Adi Talwar

A clean-up on Jamaica Bay in July. The future of the bay depends on sizable numbers of New Yorkers visiting it to become stakeholders in its protection. But larger numbers of visitors will present a new ecological challenge.

Sometimes old stories are big news. New York City’s 20-year struggle to comply with the Clean Water Act and make its waterways accessible to people who want to fish, boat or even swim in them is one example. The ongoing quest for affordable housing in the city is another. In both cases, the story has changed dramatically in recent years, with new challenges, players and policy initiatives. And City Limits has an especially strong commitment, among the many other things it covers in New York, to following those threads.

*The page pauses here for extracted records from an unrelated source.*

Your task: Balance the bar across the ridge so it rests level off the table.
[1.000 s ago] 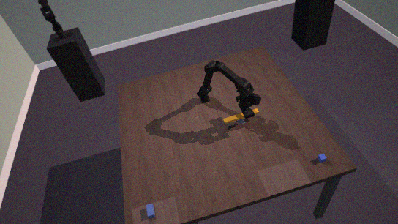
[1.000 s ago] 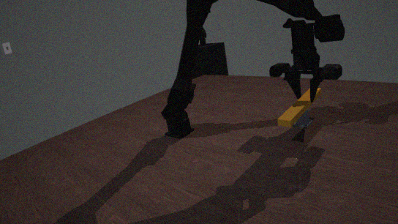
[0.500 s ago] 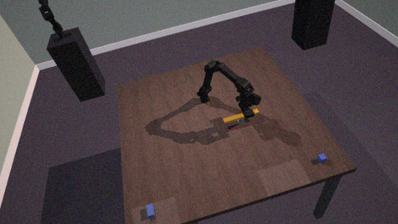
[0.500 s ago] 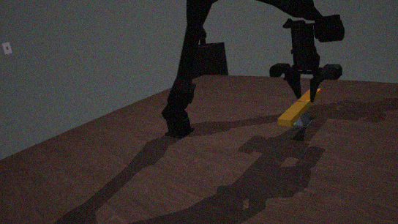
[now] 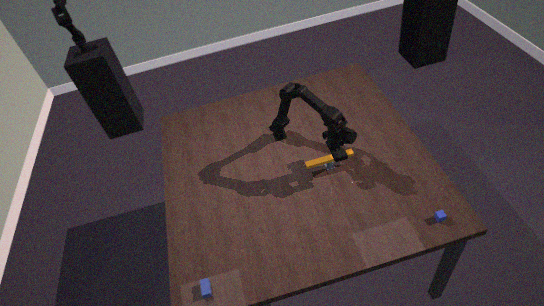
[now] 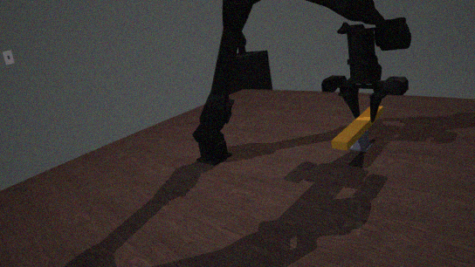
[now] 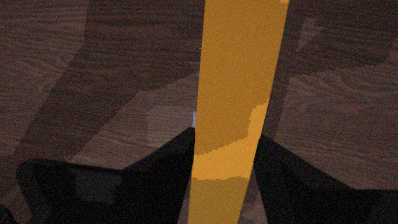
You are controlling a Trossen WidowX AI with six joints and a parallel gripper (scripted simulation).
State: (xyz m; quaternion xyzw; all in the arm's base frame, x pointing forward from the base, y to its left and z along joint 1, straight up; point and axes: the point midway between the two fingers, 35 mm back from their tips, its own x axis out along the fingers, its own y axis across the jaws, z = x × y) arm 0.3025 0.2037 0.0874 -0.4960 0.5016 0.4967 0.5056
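Right now my gripper tip is 30 mm to the left of the orange bar. The rest, counted from my gripper tip: blue cube (440 mm ahead, 300 mm to the left, 40 mm below).
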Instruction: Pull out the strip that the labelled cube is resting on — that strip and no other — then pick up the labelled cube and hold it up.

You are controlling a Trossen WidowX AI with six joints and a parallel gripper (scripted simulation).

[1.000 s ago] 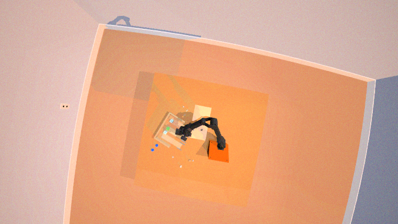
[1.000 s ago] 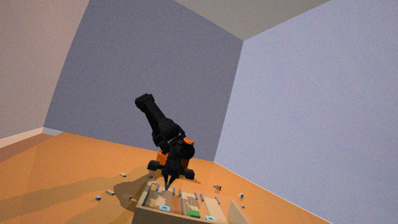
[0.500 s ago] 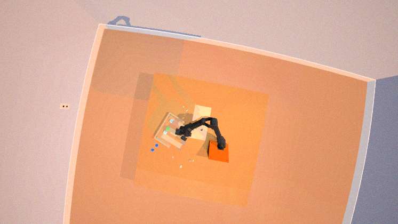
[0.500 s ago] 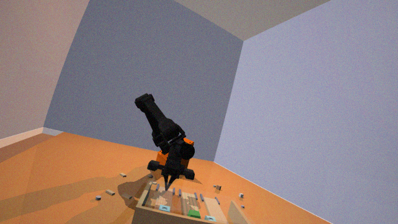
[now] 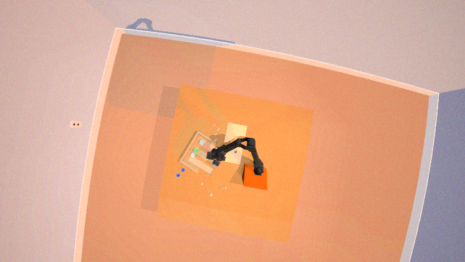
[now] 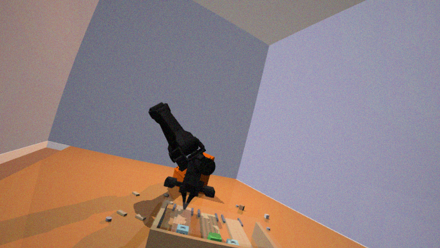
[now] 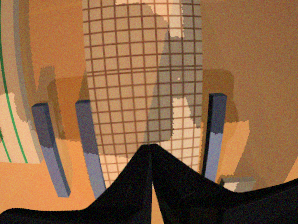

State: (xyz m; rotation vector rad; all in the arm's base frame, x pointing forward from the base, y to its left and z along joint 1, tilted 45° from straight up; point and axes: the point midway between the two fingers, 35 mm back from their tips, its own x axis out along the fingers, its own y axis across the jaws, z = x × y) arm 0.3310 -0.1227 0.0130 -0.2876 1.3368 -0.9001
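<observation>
Now: gripper tip 9 cm short of the pale gridded strip and 4 cm to the left of it.
</observation>
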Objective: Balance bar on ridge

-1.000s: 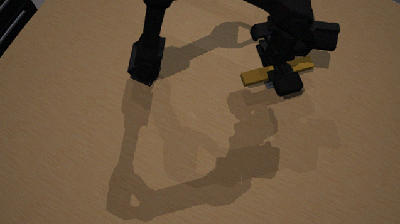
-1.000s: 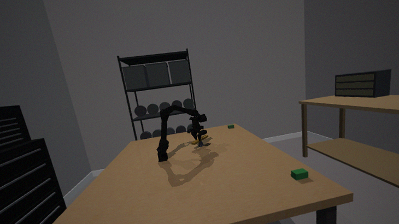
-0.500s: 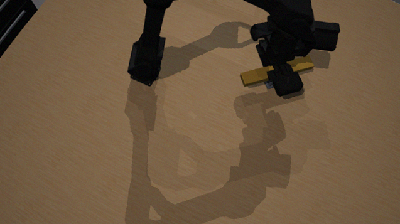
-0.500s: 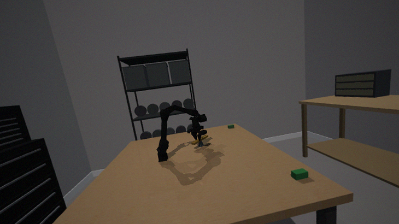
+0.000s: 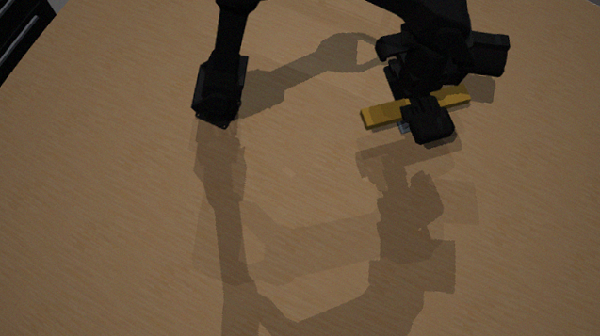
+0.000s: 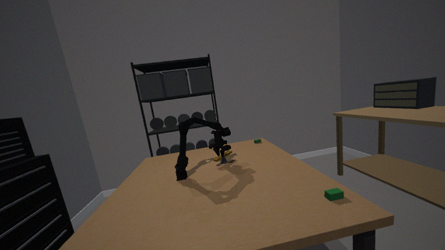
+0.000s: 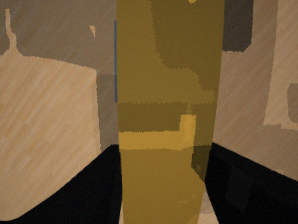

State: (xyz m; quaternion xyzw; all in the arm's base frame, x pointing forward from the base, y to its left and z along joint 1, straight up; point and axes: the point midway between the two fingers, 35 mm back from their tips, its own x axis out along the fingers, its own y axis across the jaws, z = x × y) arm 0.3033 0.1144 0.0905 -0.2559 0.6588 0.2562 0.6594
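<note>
Now: the yellow bar 2 cm to the left of my gripper tip and 2 cm ahead of it. The rest, counted from my gripper tip: green block: 44 cm ahead, 39 cm to the left, 4 cm below.
</note>
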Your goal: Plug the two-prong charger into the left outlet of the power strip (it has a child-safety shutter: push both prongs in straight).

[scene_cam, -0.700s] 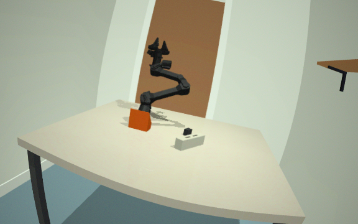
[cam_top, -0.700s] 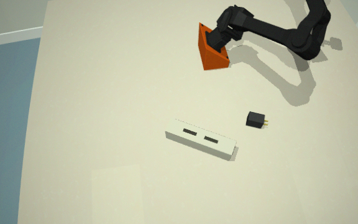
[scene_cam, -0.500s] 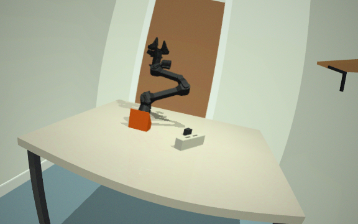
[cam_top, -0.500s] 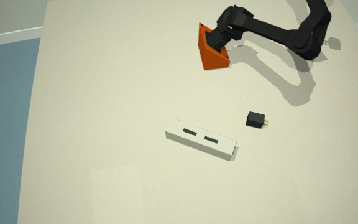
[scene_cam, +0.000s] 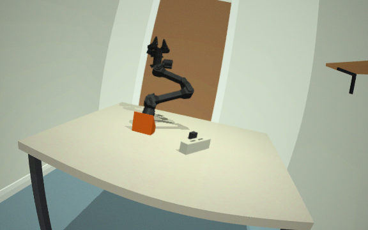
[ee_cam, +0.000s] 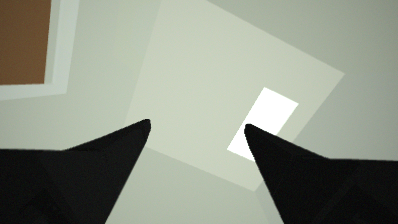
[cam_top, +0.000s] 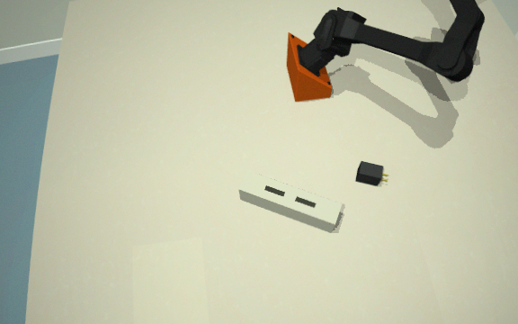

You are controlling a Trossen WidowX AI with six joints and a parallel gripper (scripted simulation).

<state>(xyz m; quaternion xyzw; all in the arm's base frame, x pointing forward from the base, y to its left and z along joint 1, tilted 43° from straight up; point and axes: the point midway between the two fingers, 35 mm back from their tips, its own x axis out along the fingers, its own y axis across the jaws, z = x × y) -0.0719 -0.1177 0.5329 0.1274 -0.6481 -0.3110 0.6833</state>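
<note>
Now: the dark two-prong charger 39 cm ahead of my gripper tip, 15 cm to the right of it and 56 cm below it.
</note>
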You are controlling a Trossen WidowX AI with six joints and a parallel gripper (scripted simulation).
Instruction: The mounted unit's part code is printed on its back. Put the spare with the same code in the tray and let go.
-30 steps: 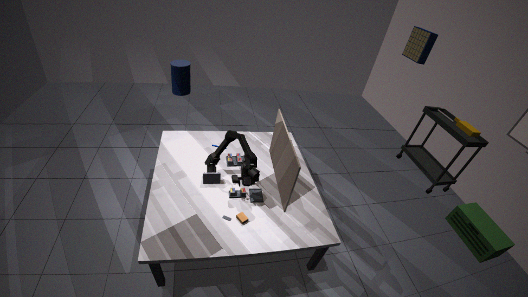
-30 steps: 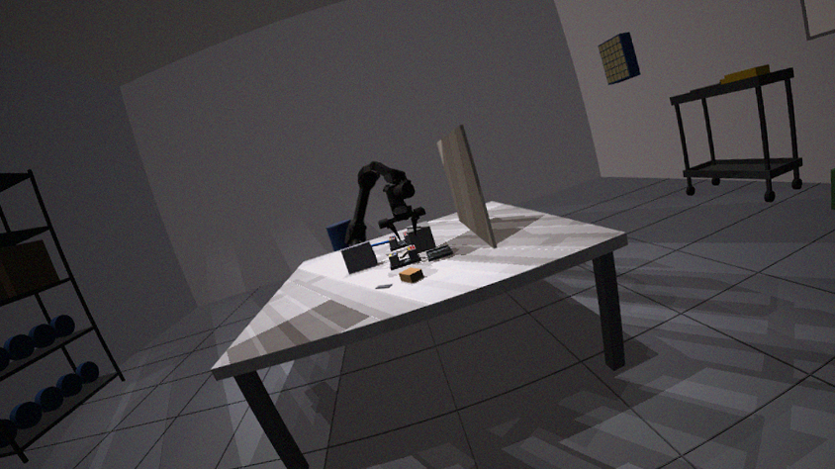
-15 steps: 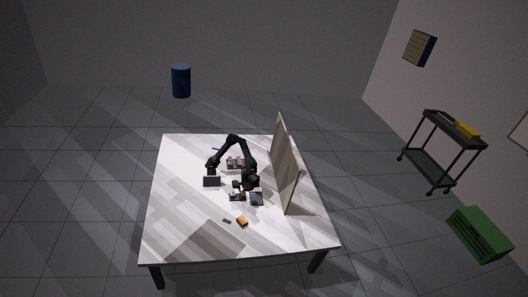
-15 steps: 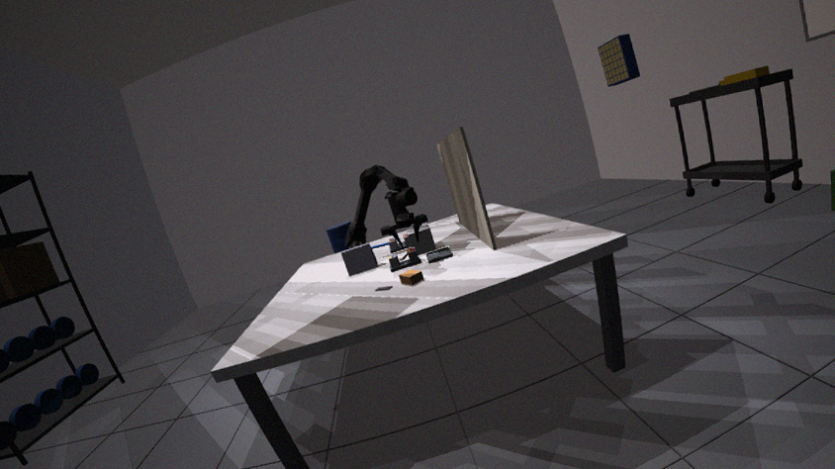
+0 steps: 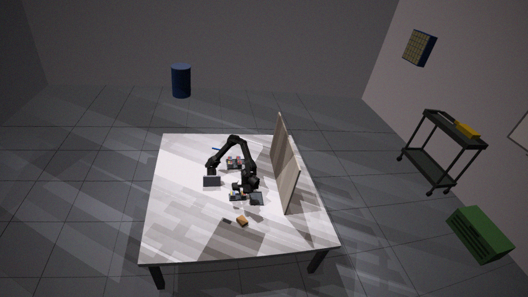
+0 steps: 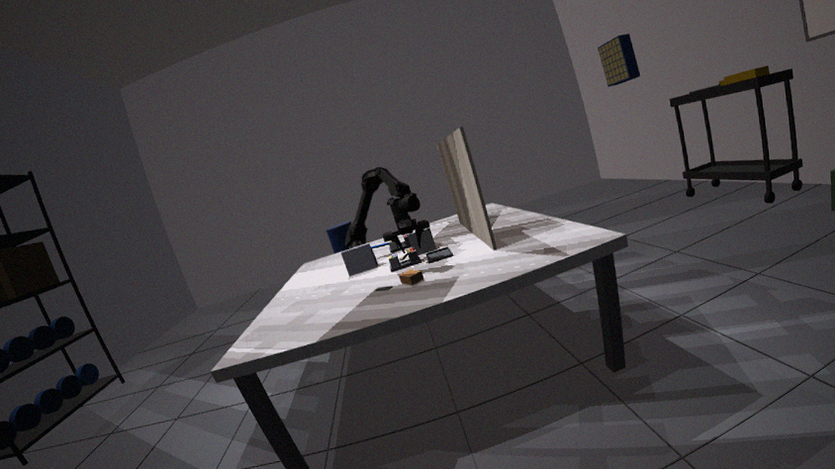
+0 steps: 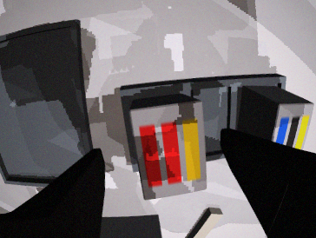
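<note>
The spare lies 10 mm below my gripper tip. Round my gripper tip: mounted unit: 200 mm to the left, 40 mm ahead; orange box: 220 mm to the right, 40 mm below, 10 mm behind; holder: 40 mm below, 40 mm behind.
</note>
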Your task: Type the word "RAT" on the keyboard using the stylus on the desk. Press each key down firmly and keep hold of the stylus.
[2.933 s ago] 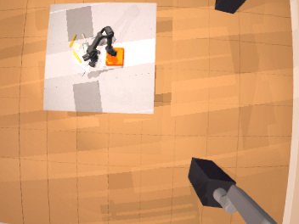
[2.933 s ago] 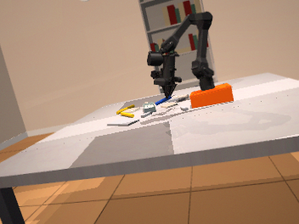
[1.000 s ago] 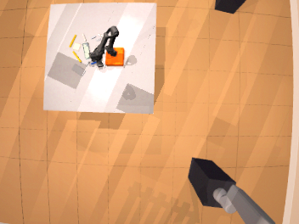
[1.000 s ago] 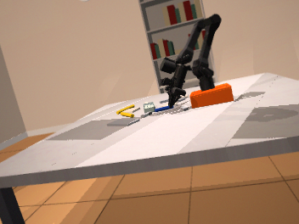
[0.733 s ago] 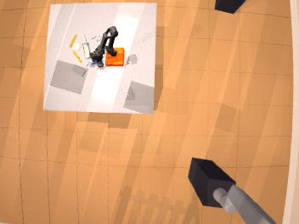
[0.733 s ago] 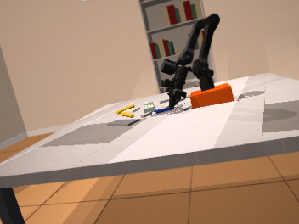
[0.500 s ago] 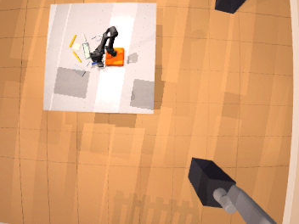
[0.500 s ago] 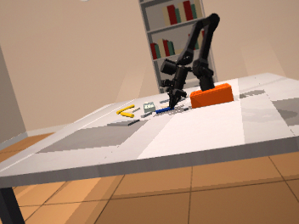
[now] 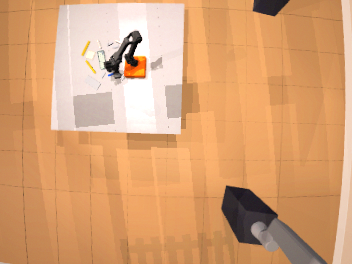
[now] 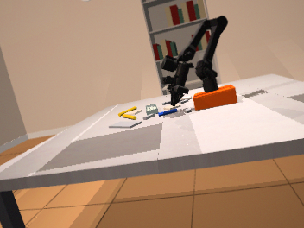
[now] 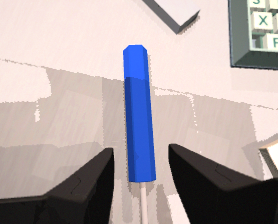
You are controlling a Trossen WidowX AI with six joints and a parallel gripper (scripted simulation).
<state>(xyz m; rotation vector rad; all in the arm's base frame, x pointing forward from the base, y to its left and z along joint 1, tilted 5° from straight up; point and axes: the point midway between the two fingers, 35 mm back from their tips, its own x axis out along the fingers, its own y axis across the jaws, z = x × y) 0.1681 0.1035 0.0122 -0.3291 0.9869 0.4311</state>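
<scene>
Now: gripper tip 20 mm above the blue stylus. Round my gripper tip: R key 150 mm ahead, 100 mm to the right, 20 mm below; grey stylus tip 30 mm behind, 20 mm to the right, 20 mm below; flat grey pad 210 mm ahead, 120 mm to the left, 30 mm below.
</scene>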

On Thursday night, we were rewarded for those efforts with two Ippies awards from the Center for Community and Ethnic Media at the CUNY Graduate School of Journalism.

Reporter and videographer Guglielmo Mattioli and photographer Adi Talwar won first prize in the multimedia category for their story last summer about how public access to the water has sometimes been an afterthought in the efforts to clean places like Jamaica Bay and Flushing Creek.

Reporter Abigail Savitch-Lew took second place in the Social Issues category for her ongoing coverage of housing and zoning in the city.

This follows Wednesday’s win at the Society of the Silurians awards for our green-jobs reporting.